» **Task details**
Word for word, print out all of the data, omitting every image.

» **Supplied material**
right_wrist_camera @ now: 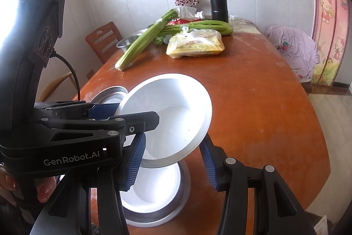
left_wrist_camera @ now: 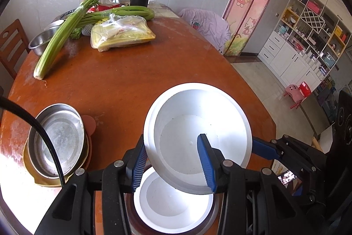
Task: Organize plates and bowls
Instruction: 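Lift the white bowl and carry it over the steel basin, then lower the white bowl into the steel basin onto the first white bowl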
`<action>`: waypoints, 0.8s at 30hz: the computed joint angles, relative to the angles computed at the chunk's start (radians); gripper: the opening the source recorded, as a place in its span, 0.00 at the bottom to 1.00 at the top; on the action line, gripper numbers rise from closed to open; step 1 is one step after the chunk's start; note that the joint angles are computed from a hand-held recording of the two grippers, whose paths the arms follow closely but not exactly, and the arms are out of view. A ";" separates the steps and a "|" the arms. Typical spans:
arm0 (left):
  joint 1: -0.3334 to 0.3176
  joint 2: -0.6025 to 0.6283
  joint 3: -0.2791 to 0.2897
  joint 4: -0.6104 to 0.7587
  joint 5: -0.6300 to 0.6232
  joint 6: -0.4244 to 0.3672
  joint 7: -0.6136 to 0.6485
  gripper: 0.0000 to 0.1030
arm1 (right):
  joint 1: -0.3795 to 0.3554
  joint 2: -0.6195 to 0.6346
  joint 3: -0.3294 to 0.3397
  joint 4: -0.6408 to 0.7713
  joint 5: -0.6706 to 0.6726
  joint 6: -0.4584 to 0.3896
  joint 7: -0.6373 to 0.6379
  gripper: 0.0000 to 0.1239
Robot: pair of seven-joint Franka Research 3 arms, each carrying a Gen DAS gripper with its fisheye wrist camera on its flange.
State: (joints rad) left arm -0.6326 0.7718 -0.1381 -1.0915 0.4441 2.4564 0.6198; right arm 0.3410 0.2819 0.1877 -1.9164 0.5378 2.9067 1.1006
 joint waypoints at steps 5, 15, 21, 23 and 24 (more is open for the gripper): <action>-0.002 -0.052 0.006 -0.084 0.023 0.029 -0.036 0.43 | 0.003 -0.019 0.010 -0.025 0.017 0.009 -0.017 0.42; -0.005 -0.141 0.005 -0.231 0.090 0.086 -0.125 0.43 | 0.010 -0.056 0.027 -0.078 0.064 0.037 -0.065 0.42; -0.003 -0.170 0.000 -0.287 0.129 0.115 -0.168 0.43 | 0.018 -0.076 0.030 -0.111 0.097 0.054 -0.098 0.42; -0.002 -0.173 -0.002 -0.296 0.135 0.118 -0.175 0.43 | 0.023 -0.079 0.028 -0.119 0.098 0.059 -0.100 0.42; -0.001 -0.176 -0.003 -0.304 0.138 0.125 -0.180 0.43 | 0.025 -0.080 0.026 -0.121 0.098 0.059 -0.100 0.42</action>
State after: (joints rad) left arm -0.6333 0.5958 -0.1410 -1.3959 0.5820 2.5813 0.4394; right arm 0.3655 0.2022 0.2140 -2.0374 0.6357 2.9656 1.0007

» **Answer to the exercise**
right_wrist_camera @ now: 
left_wrist_camera @ now: 
Task: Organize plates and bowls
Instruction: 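Lift the white bowl and carry it over the steel basin, then lower the white bowl into the steel basin onto the first white bowl
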`<action>`: waypoints, 0.8s at 30hz: the computed joint angles, relative to the angles computed at the chunk's start (radians); gripper: the opening the source recorded, as a place in its span, 0.00 at the bottom to 1.00 at the top; on the action line, gripper numbers rise from closed to open; step 1 is one step after the chunk's start; note that the joint angles are computed from a hand-held recording of the two grippers, whose paths the arms follow closely but not exactly, and the arms are out of view. A ";" separates the steps and a "|" the arms. Typical spans:
arm0 (left):
  joint 1: -0.3334 to 0.3176
  joint 2: -0.6025 to 0.6283
  joint 3: -0.2791 to 0.2897
  joint 4: -0.6104 to 0.7587
  joint 5: -0.6300 to 0.6232
  joint 6: -0.4244 to 0.3672
  joint 7: -0.6136 to 0.6485
  gripper: 0.0000 to 0.1030
arm1 (right):
  joint 1: -0.3795 to 0.3554
  joint 2: -0.6195 to 0.6346
  joint 3: -0.3294 to 0.3397
  joint 4: -0.6408 to 0.7713
  joint 5: -0.6706 to 0.6726
  joint 6: -0.4584 to 0.3896
  joint 7: -0.6373 to 0.6379
  gripper: 0.0000 to 0.1239
Robot: pair of seven-joint Franka Research 3 arms, each carrying a Gen DAS gripper with its fisheye wrist camera on its flange.
State: (joints rad) left arm -0.6326 0.7718 -0.1381 -1.0915 0.4441 2.4564 0.6198; right arm 0.3410 0.2819 0.1877 -1.9164 0.5378 2.9067 1.1006
 joint waypoints at steps 5, 15, 21, 23 and 24 (more is open for the gripper): <action>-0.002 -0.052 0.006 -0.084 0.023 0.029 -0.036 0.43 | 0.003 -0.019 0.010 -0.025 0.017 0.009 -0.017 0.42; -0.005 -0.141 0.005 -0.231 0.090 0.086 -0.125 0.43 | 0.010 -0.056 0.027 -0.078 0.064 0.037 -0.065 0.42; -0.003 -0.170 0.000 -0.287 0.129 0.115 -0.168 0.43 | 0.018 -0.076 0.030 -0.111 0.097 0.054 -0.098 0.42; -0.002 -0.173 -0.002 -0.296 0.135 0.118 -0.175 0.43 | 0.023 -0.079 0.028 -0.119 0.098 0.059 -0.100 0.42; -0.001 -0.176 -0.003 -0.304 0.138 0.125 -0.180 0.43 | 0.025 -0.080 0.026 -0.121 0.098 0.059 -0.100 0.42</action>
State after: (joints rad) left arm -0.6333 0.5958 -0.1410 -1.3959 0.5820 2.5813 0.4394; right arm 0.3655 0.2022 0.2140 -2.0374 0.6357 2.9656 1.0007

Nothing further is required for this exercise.